Wednesday, February 27, 2019

I don't understand.

About 39-million years ago, when I was a pup in the business, things seem to make a little more sense to me.

For instance, I worked for five years at a storied place called Ally & Gargano. When you went into production, every day you would get a blue piece of paper with type-writing on it.

It would tell you where you had to be, when you had to be there, and where you had to go next.

I know that sounds infantile, like a kid coming home from school with a note pinned to his parka, but it helped. Normal agency life sometimes feels like you're at the wrong end of a shooting gallery. Things come at you fast and furious. And if you're in production--you're thinking about what you're creating. It's hard to also worry about logistics while you're at it.

Today when you have something to do, something detailed and precise, nobody tells you anything.

So while you're trying to decipher your (lack-of) brief, you might be told to go to a website to find out the mandatories of what you're making. How long it needs to be, how much this, how much that. 

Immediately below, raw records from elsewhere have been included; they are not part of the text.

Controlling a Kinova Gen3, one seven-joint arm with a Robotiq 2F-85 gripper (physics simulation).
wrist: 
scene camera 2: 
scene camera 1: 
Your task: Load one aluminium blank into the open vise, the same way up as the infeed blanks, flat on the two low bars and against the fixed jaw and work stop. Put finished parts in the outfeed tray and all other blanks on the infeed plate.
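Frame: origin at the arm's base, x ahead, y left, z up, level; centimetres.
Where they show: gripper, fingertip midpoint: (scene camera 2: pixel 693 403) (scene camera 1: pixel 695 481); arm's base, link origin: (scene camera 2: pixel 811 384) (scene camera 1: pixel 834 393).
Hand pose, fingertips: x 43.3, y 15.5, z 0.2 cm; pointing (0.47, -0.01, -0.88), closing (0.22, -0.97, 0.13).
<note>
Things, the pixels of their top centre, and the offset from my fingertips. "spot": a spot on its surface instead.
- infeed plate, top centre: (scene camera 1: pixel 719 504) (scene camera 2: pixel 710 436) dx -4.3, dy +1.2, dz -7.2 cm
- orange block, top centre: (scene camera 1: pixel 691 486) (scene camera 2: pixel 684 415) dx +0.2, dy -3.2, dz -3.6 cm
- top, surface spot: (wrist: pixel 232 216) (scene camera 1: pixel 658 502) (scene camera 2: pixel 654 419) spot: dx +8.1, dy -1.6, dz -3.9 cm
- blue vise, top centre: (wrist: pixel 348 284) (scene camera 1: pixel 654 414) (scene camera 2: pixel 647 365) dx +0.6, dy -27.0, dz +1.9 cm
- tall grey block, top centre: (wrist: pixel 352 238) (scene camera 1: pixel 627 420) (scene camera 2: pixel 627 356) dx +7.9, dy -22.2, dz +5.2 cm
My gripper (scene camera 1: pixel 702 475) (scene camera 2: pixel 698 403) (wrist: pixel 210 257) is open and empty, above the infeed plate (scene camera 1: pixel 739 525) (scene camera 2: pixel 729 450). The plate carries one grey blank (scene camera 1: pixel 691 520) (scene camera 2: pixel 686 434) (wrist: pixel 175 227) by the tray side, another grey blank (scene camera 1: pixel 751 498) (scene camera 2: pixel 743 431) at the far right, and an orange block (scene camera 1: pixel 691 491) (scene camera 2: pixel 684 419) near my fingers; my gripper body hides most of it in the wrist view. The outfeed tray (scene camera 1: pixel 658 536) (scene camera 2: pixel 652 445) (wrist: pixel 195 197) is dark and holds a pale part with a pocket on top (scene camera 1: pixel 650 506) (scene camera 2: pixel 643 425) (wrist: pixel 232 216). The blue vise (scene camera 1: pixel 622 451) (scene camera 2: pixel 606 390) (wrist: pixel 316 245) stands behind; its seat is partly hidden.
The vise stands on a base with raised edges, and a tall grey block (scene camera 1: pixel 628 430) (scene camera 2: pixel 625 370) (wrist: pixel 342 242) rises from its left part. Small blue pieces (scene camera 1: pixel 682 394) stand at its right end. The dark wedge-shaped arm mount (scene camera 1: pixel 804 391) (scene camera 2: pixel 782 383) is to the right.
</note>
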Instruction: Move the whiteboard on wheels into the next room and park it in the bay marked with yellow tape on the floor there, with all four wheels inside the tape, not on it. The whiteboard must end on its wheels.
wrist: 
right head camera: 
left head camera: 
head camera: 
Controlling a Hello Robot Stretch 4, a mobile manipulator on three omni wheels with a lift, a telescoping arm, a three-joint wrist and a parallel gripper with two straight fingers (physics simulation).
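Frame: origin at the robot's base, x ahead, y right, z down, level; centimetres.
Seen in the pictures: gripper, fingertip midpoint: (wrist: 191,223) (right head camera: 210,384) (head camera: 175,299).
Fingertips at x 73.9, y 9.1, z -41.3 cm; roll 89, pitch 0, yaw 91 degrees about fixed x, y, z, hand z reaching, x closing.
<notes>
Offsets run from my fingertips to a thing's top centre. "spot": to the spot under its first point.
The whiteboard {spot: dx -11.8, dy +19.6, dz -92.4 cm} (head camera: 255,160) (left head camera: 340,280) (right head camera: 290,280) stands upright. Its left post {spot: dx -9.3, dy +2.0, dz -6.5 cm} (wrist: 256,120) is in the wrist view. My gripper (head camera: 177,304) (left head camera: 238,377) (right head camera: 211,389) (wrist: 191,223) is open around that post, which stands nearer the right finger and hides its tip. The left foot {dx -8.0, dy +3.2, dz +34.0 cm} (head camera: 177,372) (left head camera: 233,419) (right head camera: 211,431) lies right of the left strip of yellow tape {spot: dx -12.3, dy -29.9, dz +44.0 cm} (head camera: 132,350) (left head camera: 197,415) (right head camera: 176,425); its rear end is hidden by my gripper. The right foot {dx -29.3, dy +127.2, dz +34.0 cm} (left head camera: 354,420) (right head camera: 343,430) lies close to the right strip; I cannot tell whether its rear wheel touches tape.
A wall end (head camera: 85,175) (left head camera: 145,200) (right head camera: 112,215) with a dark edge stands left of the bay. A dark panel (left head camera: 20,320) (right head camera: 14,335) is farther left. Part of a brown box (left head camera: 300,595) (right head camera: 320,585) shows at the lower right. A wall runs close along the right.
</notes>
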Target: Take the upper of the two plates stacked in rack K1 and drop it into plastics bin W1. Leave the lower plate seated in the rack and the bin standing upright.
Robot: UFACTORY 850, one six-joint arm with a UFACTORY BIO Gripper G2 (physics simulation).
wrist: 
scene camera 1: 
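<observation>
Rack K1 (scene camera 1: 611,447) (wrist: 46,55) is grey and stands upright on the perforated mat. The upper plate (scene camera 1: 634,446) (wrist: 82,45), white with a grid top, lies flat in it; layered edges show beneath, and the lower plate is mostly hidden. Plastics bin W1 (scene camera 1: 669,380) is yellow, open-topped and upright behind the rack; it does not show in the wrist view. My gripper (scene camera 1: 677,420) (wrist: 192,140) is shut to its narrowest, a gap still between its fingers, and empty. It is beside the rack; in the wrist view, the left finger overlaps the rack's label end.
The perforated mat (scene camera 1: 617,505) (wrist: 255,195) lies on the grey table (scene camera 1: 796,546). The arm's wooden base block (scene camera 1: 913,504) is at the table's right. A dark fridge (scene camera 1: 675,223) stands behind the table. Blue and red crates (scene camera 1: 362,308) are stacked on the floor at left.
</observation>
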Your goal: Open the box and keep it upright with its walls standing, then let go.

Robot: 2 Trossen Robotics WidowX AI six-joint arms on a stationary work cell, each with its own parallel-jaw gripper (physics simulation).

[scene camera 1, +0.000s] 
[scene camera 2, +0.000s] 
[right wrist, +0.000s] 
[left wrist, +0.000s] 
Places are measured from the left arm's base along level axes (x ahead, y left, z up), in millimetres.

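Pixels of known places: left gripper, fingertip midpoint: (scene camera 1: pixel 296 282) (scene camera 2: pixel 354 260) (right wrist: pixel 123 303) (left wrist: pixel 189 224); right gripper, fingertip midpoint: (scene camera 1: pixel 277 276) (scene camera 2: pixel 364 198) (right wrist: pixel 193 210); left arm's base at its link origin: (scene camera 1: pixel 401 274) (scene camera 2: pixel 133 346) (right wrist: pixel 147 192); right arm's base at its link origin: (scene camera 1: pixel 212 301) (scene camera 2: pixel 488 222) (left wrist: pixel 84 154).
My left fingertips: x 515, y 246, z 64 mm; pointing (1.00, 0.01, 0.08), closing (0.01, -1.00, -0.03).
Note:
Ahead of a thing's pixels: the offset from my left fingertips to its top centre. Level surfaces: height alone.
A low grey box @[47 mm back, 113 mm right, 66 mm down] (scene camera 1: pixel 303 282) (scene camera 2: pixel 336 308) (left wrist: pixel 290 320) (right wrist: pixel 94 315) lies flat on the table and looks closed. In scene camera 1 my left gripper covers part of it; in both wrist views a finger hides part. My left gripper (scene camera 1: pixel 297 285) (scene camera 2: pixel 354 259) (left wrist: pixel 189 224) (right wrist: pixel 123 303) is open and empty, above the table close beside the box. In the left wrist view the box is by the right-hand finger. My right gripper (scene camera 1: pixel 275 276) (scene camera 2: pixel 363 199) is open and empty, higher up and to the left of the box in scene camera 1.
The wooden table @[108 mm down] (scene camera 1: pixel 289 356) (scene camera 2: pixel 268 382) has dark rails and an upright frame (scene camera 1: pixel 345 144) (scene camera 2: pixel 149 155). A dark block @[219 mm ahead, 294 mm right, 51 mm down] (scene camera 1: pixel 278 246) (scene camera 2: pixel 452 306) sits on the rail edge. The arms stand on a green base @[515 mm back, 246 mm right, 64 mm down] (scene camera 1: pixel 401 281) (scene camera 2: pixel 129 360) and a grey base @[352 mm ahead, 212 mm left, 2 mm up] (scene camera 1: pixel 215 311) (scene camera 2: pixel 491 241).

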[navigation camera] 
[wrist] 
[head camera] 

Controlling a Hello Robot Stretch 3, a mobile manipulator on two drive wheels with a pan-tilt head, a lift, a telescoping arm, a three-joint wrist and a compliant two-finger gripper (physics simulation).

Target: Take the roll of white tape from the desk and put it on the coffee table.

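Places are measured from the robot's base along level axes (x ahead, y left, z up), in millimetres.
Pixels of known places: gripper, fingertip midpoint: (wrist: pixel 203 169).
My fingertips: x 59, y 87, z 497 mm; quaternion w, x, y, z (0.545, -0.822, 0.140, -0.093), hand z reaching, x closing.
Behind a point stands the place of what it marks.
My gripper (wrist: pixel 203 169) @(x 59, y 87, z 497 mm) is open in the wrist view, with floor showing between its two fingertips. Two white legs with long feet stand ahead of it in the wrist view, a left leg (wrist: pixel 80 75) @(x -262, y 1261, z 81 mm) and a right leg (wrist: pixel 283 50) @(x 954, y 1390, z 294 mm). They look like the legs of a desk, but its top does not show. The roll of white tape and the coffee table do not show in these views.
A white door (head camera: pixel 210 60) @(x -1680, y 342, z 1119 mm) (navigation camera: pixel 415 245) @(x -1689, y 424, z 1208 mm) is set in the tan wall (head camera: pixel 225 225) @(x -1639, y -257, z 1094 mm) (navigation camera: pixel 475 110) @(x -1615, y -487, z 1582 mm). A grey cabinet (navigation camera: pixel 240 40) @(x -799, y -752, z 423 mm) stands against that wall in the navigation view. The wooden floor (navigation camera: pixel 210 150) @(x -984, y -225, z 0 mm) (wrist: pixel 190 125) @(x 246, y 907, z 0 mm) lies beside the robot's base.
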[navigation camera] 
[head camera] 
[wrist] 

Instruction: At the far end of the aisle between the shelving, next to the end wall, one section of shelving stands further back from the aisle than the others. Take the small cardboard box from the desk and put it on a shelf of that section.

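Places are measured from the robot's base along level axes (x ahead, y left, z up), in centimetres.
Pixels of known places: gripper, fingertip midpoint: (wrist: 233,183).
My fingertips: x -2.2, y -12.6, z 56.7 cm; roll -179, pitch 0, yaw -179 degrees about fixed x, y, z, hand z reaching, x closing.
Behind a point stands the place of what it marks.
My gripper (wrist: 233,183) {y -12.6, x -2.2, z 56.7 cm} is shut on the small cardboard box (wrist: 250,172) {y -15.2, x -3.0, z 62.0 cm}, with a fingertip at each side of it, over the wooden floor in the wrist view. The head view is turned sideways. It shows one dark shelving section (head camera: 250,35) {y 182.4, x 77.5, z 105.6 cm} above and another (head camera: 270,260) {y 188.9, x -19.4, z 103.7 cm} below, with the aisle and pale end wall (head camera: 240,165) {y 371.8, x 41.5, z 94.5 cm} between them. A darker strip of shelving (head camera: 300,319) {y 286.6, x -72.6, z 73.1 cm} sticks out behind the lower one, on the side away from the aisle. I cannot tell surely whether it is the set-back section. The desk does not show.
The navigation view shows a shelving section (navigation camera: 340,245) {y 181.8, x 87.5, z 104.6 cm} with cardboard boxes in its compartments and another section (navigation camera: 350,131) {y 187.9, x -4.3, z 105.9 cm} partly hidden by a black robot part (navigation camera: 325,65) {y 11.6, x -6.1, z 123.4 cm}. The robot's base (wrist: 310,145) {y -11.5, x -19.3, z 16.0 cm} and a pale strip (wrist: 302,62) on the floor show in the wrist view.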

You might be told one thing in the morning, and something completely different in the afternoon. Then something different again the next morning.

And each of those "tellings" is accompanied by a tone that seems to accuse, "you idiot. Why didn't you know that?"

Or an impromptu client meeting might show up highlighted in yellow at the end of a 1,200-word email.

Has anyone in the history of the human race ever read a 1,200-word email to the end?  

What doesn't happen anymore, and what I do not understand, is that nothing is written down anymore in a simple way so that necessary information is telegraphically communicated.

So, to anyone who has to deal with me at work, here's a small suggestion that will fly out of your head the minute you read it.

Go to Amazon and order some 3x5" index cards. You can get 1,000 for $11.99. That's a little more than a penny a card.

Here's an example:
An example of how to give succinct instructions.

Then, on the card write:

George,

*The piece needs to be 4-minutes long. There can be a 10% (24-second variation.)
*It needs to contain two complete spots.
*Each spot needs to have a date preceding it.
*We need to ship on Tuesday.

Then, if you want to work with me in a comradely fashion, you can even write: "Thank you." 

I appreciate little courtesies like that. (Call me old school.)

The above should take about eleven minutes to write,

It would probably save about eleven hours of bullshit.